- _Exercise directions_
When you transcribe the listing, keep each line exact and drop the pictures.

- _The data_

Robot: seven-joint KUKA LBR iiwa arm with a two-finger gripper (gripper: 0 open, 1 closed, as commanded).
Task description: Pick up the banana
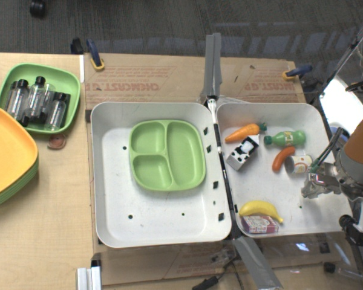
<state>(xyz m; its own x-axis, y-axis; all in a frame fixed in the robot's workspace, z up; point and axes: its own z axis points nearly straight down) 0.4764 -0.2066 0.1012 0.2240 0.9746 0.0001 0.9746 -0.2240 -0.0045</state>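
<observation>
The curved yellow plastic banana is lying near the front edge of the right shallow white bin, touching a small pink box. The two-finger gripper is hovering well to its right (whether released or clenched, I cannot tell).

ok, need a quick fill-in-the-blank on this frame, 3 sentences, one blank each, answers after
1. The banana lies in the ____ bin, touching the pink box below it in the camera view.
2. The green divided plate has ____ compartments.
3. The carrot sits just above the black-and-white ____ in the image.

Missing words: right; three; box

The gripper hovers at the right bin's right edge, apart from the banana.
</observation>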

- _Output_
Robot: seven-joint KUKA LBR iiwa arm with a two-finger gripper (gripper: 0 open, 1 closed, as commanded).
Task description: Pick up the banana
<state>(xyz m; its own x-axis, y-axis; all in a frame fixed in the robot's workspace, z up; point and axes: its own z axis points nearly straight down) 0.4764 -0.2066 0.1012 0.2240 0.9746 0.0001 0.9746 -0.2240 -0.0045</state>
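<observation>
The curved yellow plastic banana is lying near the front edge of the right shallow white bin, touching a small pink box. The two-finger gripper is hovering well to its right (whether released or clenched, I cannot tell).

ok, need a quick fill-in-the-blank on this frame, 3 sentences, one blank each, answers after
1. The banana lies in the ____ bin, touching the pink box below it in the camera view.
2. The green divided plate has ____ compartments.
3. The carrot sits just above the black-and-white ____ in the image.

Missing words: right; three; box

The gripper hovers at the right bin's right edge, apart from the banana.
</observation>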

This exercise is now fully answered.